Part 2: Descriptive Statistics on Real Data
Now, we take a step back and apply the things we learned to some real data! Here we will compute and visualize some descriptive statistics for an publicly available dataset.
import pandas as pd
import plotly_express as px
df = px.data.iris()
df.head()
sepal_length | sepal_width | petal_length | petal_width | species | species_id | |
---|---|---|---|---|---|---|
0 | 5.1 | 3.5 | 1.4 | 0.2 | setosa | 1 |
1 | 4.9 | 3.0 | 1.4 | 0.2 | setosa | 1 |
2 | 4.7 | 3.2 | 1.3 | 0.2 | setosa | 1 |
3 | 4.6 | 3.1 | 1.5 | 0.2 | setosa | 1 |
4 | 5.0 | 3.6 | 1.4 | 0.2 | setosa | 1 |
Let us compute some statistics about the data to understand what is going on. Fortunately, the Pandas library has some awesome tools built in to do this quickly.
print(df["sepal_length"].mean())
print(df["sepal_length"].median())
print(df["sepal_length"].std())
print(df["sepal_length"].var())
5.843333333333334
5.8
0.828066127977863
0.6856935123042507
df.describe()
sepal_length | sepal_width | petal_length | petal_width | species_id | |
---|---|---|---|---|---|
count | 150.000000 | 150.000000 | 150.000000 | 150.000000 | 150.000000 |
mean | 5.843333 | 3.054000 | 3.758667 | 1.198667 | 2.000000 |
std | 0.828066 | 0.433594 | 1.764420 | 0.763161 | 0.819232 |
min | 4.300000 | 2.000000 | 1.000000 | 0.100000 | 1.000000 |
25% | 5.100000 | 2.800000 | 1.600000 | 0.300000 | 1.000000 |
50% | 5.800000 | 3.000000 | 4.350000 | 1.300000 | 2.000000 |
75% | 6.400000 | 3.300000 | 5.100000 | 1.800000 | 3.000000 |
max | 7.900000 | 4.400000 | 6.900000 | 2.500000 | 3.000000 |
Visualization
Now, let us visualize the data in a slightly more useful way than a static table.
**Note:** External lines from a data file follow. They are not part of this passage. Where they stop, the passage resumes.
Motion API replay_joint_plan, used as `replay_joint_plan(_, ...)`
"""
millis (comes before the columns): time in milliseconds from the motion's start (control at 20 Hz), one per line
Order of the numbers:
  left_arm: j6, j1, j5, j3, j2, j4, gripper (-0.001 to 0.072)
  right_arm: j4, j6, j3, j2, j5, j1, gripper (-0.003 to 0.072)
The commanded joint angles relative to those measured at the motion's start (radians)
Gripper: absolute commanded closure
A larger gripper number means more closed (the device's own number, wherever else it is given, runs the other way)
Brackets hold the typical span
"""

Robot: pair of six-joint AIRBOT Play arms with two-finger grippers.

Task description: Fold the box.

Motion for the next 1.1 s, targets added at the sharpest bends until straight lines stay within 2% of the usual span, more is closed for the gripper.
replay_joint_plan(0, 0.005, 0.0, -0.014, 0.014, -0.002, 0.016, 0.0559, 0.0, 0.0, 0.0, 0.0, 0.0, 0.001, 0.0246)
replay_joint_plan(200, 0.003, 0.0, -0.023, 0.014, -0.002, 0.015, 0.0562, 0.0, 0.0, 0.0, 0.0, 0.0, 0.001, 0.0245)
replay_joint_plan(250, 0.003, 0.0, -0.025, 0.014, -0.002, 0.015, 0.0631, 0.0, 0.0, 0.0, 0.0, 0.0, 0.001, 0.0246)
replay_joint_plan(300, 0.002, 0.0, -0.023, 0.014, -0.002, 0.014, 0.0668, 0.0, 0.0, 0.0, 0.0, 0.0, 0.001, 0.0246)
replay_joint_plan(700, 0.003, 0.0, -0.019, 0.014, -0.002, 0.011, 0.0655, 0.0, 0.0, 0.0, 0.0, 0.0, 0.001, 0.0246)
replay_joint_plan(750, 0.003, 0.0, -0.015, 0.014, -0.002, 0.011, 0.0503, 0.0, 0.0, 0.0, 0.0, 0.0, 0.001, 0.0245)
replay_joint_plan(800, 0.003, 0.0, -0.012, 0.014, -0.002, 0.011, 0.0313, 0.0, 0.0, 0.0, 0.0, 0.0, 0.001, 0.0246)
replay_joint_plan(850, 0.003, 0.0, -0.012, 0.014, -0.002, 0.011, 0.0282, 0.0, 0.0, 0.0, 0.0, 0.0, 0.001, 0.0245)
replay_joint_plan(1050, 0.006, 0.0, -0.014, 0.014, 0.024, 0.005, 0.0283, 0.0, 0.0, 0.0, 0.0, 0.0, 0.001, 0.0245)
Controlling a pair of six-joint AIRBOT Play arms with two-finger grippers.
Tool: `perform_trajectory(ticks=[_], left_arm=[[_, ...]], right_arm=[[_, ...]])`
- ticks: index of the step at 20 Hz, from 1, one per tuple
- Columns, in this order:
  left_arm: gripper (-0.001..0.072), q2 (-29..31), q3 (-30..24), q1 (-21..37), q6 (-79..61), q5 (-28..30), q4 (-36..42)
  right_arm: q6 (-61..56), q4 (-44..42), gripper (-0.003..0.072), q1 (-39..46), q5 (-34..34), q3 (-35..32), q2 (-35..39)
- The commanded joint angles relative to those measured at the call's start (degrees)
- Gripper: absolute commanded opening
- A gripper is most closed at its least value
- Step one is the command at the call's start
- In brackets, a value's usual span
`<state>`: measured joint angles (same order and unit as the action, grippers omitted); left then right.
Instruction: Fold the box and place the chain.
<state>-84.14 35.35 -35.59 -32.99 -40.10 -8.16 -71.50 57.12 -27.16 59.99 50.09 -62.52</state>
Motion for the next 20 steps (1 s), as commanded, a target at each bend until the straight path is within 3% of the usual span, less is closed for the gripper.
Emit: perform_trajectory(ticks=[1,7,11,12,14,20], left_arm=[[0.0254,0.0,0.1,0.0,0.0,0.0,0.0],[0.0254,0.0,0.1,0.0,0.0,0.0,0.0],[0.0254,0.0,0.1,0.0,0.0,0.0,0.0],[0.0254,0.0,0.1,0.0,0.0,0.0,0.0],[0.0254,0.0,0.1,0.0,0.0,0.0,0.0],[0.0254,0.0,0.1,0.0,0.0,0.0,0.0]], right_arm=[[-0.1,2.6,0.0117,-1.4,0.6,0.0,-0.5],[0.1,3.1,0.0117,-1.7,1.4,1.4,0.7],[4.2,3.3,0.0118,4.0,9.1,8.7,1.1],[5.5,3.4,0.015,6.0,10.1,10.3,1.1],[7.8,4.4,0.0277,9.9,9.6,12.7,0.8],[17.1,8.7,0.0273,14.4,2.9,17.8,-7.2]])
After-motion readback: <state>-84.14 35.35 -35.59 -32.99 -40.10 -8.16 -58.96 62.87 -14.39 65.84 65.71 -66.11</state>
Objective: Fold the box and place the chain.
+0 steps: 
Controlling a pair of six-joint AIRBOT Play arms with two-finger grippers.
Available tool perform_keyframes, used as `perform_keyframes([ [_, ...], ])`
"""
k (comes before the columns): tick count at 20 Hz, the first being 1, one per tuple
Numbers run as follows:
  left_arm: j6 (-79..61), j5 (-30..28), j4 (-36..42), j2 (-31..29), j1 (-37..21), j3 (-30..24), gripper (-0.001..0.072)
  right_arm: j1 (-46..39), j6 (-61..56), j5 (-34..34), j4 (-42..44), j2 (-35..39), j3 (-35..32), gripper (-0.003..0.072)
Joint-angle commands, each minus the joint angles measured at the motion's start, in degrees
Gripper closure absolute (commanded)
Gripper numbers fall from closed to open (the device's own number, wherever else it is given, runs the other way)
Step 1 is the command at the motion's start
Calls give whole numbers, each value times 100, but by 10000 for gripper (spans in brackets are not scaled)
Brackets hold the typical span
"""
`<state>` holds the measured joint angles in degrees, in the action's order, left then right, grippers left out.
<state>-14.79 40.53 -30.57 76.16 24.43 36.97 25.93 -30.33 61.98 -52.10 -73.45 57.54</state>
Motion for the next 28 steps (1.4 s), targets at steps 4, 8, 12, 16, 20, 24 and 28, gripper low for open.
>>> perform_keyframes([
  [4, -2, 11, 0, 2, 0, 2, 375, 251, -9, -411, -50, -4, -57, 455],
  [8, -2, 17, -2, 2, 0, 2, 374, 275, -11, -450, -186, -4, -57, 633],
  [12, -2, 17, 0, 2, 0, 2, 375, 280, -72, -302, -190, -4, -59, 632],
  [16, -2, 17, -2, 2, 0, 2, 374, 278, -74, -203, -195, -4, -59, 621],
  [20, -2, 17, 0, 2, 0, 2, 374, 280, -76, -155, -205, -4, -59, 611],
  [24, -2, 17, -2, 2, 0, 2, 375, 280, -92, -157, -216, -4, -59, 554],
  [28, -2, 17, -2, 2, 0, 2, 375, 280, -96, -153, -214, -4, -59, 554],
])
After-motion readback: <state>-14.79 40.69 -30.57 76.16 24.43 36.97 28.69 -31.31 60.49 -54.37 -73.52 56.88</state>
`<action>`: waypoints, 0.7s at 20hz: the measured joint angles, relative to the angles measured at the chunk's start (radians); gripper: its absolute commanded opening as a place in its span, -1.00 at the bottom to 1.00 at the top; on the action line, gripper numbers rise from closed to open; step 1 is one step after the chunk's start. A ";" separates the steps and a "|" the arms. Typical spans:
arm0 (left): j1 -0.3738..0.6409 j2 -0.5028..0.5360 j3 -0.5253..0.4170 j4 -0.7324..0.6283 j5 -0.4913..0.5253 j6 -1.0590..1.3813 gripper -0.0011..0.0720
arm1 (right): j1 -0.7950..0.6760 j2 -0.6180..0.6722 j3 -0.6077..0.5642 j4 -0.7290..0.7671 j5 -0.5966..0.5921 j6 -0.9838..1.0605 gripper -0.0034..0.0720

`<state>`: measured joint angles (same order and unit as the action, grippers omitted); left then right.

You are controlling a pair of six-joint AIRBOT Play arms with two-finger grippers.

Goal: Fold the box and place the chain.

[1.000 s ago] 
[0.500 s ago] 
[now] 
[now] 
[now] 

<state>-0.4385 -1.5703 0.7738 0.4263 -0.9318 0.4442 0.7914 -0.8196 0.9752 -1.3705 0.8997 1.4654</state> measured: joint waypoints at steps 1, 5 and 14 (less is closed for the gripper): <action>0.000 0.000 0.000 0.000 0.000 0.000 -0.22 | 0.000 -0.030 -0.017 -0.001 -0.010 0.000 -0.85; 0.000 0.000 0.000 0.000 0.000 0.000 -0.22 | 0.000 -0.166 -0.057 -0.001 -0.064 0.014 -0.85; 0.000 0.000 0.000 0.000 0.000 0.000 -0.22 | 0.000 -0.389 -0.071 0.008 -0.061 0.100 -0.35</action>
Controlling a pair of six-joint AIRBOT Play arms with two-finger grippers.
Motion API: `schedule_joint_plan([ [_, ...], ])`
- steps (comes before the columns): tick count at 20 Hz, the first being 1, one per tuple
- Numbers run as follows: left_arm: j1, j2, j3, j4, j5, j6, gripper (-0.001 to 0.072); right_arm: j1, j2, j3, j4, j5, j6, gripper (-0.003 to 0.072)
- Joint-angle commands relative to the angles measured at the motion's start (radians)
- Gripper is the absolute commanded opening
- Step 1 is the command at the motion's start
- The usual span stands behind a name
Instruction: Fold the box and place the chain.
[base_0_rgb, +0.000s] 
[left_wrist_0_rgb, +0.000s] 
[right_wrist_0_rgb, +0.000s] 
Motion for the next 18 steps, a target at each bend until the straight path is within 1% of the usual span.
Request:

First, we can create a scatter plot to inspect how sepal length and sepal width are related.
Scatter Plots
# px.scatter(df, x="sepal_length", y="sepal_width")
# px.scatter(df, x="sepal_length", y="sepal_width", color="species", size="species_id")
# px.scatter(df, x="sepal_width", y="sepal_length", color="species", marginal_y="rug", marginal_x="histogram")
px.scatter(df, x="sepal_width", y="sepal_length", color="species", marginal_y="violin", marginal_x="box", trendline="ols")
Density Plots
# px.density_contour(df, x="sepal_width", y="sepal_length", color="species")
px.density_contour(df, x="sepal_width", y="sepal_length", color="species", marginal_x="rug", marginal_y="histogram")
Correlation Matrix
# px.scatter_matrix(df)
px.scatter_matrix(df, dimensions=["sepal_width", "sepal_length", "petal_width", "petal_length"], color="species").update_traces(showupperhalf=False, diagonal_visible=False)
Example of the Central Limit Theorem
This example came about from a question related to the central limit theorem. Here I will draw 10 samples from a uniform distribution and record the mean of the samples. We then repeat this process 1000 times and plot a histogram of the results.
means = []
for i in range(10000):
X = np.random.uniform(0, 1, 10)
means.append(X.mean())
plt.hist(means)
plt.axvline(np.mean(means), label="Sample Mean", color="magenta")
plt.axvline(np.median(means), label="Sample Median", color="lime", ls="--")
plt.legend()
plt.show()
Hmmm this looks oddly familiar. This is a direct example of the central limit theorem in action.